Last month, when a gala Beverly Hills fund-raising ball celebrating a quarter century of Gordon Davidson's tenure as artistic director/producer of the Mark Taper Forum was canceled at the height of the recent riots, it provoked no small measure of irony.
Twenty-seven years earlier, the opening night of "The Deputy," Davidson's inaugural production as artistic head of the Theatre Group at UCLA, coincided with the onset of the Watts riots.
Indeed, if Los Angeles' political realities have remained dishearteningly intransigent, the city's artistic makeup has proven more malleable. In the 25 years he has headed the Taper, Davidson has overseen the growth of the theater from its origins as a small university-sponsored company into the city's premier theater and one of the nation's largest and most prestigious not-for-profit stages.
Under his stewardship, the Taper has helped launch the plays "In the Matter of J. Robert Oppenheimer," "The Trial of the Catonsville Nine," "The Shadow Box," "Zoot Suit," "Children of a Lesser God" and this year's Pulitzer Prize winner, "The Kentucky Cycle." The theater has won six Tonys and numerous other awards, bringing first-ever national recognition to a city more accustomed to Broadway roadshows and summer stock revivals. On a national level, Davidson is a leader in the country's regional theater movement; at 59, he is one of the last founding directors still running a theater--and at a time when many not-for-profit stages, including the Yale Repertory Theatre, Washington's Arena Stage and the New York Shakespeare Festival, have undergone radical transformations of leadership.
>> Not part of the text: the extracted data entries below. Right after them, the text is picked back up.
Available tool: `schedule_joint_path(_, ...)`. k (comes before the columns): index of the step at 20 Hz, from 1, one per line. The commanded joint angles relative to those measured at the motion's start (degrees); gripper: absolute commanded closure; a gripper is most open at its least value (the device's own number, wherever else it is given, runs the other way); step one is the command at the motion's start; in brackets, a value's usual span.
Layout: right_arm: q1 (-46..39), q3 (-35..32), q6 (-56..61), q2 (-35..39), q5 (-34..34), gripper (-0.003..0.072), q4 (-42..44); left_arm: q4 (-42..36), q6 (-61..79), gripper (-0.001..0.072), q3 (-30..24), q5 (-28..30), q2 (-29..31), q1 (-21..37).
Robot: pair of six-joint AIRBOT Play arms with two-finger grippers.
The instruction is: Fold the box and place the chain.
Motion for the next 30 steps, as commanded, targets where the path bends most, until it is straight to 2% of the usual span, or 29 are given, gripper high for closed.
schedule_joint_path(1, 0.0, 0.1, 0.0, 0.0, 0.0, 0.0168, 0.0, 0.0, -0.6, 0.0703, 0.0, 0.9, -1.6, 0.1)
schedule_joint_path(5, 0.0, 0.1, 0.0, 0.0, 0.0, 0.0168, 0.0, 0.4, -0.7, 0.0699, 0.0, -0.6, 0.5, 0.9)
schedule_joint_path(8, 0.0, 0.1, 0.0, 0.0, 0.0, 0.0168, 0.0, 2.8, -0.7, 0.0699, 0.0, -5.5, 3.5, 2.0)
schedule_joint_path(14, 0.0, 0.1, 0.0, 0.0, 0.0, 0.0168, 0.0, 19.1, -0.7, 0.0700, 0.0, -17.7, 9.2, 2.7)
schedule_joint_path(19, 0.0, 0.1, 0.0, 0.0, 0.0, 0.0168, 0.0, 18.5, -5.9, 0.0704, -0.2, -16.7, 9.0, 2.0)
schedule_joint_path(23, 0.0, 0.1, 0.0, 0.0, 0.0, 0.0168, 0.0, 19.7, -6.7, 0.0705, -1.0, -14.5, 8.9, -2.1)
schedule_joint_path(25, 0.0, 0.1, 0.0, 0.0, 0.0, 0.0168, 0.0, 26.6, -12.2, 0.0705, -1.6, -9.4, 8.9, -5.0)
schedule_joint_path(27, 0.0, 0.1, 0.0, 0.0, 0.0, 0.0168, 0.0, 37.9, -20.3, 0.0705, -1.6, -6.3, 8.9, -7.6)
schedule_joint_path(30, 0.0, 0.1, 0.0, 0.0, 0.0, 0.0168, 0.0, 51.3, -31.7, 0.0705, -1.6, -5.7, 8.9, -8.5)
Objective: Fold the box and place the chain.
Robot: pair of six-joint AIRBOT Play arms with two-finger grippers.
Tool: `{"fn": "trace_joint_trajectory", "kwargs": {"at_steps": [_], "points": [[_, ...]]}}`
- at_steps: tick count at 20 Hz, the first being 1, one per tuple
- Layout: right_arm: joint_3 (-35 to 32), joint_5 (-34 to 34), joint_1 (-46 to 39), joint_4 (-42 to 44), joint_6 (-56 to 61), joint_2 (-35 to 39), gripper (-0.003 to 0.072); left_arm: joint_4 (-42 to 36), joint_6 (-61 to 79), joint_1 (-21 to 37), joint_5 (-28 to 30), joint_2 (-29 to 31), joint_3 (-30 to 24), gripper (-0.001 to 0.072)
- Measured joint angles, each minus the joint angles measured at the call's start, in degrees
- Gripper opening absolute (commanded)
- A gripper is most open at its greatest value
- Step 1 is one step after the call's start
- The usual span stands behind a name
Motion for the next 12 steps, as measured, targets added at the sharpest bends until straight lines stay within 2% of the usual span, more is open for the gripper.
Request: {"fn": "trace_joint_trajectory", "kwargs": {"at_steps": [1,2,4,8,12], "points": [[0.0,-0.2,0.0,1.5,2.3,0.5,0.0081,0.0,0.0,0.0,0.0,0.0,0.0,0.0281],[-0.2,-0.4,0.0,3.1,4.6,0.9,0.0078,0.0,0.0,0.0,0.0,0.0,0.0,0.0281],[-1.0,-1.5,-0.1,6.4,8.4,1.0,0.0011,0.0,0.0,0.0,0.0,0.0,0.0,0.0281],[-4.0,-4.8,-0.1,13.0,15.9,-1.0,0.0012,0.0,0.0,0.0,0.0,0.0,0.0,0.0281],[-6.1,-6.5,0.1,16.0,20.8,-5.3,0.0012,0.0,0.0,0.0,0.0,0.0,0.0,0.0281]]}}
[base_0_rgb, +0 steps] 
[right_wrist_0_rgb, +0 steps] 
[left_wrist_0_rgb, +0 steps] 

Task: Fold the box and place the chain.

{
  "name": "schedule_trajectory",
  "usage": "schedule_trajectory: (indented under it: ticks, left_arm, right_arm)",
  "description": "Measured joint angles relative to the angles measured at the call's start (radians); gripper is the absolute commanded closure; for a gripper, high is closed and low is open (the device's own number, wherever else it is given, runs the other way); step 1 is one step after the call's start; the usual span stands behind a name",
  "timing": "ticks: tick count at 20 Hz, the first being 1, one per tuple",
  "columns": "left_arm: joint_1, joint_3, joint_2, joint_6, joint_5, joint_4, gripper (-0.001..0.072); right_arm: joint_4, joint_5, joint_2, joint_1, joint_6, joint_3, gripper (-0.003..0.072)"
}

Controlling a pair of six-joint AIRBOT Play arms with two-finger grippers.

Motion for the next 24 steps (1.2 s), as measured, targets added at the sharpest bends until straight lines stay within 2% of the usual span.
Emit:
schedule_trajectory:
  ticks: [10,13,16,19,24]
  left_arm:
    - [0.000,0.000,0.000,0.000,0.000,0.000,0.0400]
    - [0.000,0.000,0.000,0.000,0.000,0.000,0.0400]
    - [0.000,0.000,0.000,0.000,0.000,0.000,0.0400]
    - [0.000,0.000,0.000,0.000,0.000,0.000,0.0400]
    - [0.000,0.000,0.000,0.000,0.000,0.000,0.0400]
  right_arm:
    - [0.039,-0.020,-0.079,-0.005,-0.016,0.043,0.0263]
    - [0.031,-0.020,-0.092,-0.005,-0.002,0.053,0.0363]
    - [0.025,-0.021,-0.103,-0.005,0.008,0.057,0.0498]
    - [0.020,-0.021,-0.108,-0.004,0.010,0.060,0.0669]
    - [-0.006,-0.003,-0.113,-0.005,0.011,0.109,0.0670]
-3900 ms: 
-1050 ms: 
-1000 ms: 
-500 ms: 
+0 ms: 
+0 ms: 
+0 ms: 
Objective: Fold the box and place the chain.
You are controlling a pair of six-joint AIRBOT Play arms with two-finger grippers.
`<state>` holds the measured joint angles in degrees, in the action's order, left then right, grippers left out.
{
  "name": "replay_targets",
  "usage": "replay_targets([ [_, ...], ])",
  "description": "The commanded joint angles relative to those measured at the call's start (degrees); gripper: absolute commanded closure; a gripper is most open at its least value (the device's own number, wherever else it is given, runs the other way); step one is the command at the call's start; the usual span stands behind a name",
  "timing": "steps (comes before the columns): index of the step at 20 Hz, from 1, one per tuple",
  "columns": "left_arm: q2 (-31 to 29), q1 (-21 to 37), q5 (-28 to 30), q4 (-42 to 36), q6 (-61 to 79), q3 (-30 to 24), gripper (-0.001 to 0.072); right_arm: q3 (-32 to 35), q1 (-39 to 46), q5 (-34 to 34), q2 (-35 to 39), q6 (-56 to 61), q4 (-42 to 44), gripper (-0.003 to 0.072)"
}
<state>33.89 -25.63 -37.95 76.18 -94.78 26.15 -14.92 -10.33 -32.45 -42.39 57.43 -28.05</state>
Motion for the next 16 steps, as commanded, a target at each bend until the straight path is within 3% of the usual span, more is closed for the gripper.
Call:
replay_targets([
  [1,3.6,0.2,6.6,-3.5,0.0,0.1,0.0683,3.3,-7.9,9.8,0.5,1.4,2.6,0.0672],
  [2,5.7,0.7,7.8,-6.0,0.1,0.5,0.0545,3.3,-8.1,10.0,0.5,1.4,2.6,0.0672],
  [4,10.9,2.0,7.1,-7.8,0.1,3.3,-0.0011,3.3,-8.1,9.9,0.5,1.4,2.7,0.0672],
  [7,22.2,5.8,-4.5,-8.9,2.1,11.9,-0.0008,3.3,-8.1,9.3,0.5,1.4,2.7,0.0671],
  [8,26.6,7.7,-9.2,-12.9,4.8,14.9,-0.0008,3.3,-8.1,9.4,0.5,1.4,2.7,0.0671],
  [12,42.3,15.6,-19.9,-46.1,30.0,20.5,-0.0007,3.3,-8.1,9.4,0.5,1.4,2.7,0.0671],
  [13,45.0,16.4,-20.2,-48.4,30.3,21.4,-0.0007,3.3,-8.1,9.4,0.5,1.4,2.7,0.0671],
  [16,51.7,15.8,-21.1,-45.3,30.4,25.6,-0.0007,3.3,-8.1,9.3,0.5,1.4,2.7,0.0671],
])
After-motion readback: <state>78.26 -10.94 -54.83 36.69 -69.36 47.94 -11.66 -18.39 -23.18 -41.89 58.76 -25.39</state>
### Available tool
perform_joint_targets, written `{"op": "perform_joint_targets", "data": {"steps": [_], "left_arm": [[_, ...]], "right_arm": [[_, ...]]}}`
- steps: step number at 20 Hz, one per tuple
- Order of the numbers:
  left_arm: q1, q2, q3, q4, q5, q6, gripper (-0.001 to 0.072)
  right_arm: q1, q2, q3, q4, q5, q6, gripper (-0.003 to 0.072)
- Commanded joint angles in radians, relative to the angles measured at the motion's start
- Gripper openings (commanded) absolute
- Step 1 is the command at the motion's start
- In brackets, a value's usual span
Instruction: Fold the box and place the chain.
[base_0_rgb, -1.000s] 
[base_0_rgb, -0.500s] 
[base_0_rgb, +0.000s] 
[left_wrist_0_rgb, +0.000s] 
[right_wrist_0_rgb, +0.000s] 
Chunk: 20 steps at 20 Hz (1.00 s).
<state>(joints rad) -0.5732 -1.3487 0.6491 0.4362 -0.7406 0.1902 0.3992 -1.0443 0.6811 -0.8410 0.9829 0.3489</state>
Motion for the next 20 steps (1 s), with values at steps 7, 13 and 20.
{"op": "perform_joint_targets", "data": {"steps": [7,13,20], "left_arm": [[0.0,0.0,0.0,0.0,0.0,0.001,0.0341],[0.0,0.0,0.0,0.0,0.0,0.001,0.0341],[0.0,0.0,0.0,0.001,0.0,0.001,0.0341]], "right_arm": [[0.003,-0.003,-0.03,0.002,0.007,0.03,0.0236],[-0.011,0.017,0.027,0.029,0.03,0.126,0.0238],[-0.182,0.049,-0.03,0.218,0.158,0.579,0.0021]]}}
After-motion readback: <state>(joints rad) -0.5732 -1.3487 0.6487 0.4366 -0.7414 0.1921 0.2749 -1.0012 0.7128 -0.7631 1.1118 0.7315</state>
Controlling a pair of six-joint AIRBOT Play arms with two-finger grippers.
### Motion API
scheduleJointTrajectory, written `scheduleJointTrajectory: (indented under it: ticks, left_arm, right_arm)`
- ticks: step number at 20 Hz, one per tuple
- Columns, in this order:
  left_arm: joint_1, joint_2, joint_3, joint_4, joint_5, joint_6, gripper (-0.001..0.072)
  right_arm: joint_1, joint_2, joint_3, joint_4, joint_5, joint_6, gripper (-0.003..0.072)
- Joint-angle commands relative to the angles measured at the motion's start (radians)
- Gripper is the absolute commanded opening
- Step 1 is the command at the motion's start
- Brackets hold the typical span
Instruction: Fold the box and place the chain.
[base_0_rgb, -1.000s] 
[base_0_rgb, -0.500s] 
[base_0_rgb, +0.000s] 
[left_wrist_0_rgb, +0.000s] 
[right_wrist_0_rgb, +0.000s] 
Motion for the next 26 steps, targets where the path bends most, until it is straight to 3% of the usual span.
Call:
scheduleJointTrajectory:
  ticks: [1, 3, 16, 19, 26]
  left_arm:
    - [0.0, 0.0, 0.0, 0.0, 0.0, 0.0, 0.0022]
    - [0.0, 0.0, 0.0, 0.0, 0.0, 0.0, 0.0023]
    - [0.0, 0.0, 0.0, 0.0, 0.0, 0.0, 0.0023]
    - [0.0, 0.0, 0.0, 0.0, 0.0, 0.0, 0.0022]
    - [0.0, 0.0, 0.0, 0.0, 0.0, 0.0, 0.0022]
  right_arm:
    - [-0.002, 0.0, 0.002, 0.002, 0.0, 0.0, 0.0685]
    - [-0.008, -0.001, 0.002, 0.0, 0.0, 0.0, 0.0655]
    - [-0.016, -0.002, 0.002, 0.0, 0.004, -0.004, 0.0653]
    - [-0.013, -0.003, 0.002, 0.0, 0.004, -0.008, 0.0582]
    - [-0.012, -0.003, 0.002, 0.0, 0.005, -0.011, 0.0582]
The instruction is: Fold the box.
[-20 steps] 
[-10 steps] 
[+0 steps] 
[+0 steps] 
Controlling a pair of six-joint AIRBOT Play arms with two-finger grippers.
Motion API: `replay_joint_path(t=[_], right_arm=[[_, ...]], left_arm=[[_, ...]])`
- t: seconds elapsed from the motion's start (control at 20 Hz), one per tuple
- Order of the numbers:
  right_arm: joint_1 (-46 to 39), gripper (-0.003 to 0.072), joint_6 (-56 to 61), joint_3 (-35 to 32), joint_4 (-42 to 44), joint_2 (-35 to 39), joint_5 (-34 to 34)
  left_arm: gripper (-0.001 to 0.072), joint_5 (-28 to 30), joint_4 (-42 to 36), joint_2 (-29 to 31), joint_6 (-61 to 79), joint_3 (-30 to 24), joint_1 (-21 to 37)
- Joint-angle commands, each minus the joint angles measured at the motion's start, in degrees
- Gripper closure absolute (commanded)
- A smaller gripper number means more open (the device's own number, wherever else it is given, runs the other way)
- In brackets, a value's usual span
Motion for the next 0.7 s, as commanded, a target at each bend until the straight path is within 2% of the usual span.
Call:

Locally, he wields even greater influence. As the artistic director of Center Theatre Group, Davidson has gone from being the hand-picked steward of Dorothy Chandler, the founder of the Music Center, to Los Angeles' theatrical gatekeeper. In his position, Davidson has established unprecedented ties with producers in New York and London while controlling a mini-empire of stages that includes Los Angeles' most prestigious theaters--the Taper and the Doolittle in Hollywood. When "The Phantom of the Opera" departs the Music Center's Ahmanson Theatre next year, Davidson is expected to take over that space as well. It is a position of power and influence that, except for a handful of New York theater owners, few impresarios can rival and one that has altered the city's cultural landscape.
"Gordon has created a venue where one did not previously exist," says Jack Viertel, who served as literary manager at the Taper from 1985-87 and is currently creative director of the Jujamcyn Theaters in New York. "In Los Angeles, which has a poor reputation as a theater town, he has proved that plays of substance and merit can be seen and well-attended."
That Davidson has piloted his theaters into national prominence within the long shadow cast by Hollywood (a second-class status embodied in TV producer Grant Tinker's fabled reference to the Taper as "minor league"), and at a time when other resident stages, notably the Los Angeles Theatre Center, have tried and failed, is testimony to both the accomplishments and challenges inherent in creating live theater in the nation's film capital.
"I don't try to hype or not be a booster of West Coast theater," said Davidson during a recent interview. "There is a life out here. When we started 25 years ago, we were virtually the only game in town and a lot has happened. But it hasn't quite jelled in the way that I would like."
And there's the rub.
Supporters and detractors agree that Davidson is a talented administrator who survived two generations of leadership at the Music Center, an exceptionally savvy producer who established a cultural beachhead in a town considered hostile to the performing arts, and a charismatic, generous-spirited individual who, unlike his Hollywood counterparts, is roundly liked by those who know him.
But to the extent that a theater reflects the faults as well as the virtues of its artistic leadership, observers also say that Davidson has missed the opportunity to create a truly indigenous theatrical climate. While forging impressive links with New York's and Britain's theater communities, he has not formed similarly consistent relationships at home.
Interviews with dozens of playwrights, directors, producers, critics and staff members, past and present, reveal the consensus that Davidson's talent and taste for power-brokering--epitomized in his producing duties at the Doolittle--has overtaken his ability for risk-taking.
As a result, more innovative work has been done at the La Jolla Playhouse, and more plays by area dramatists, including minority writers, have been done at LATC and South Coast Repertory. In seeking the respect of his peers on Broadway and elsewhere, Davidson has lost touch with a generation of local artists, many of whom describe the Taper today as remote, even "irrelevant."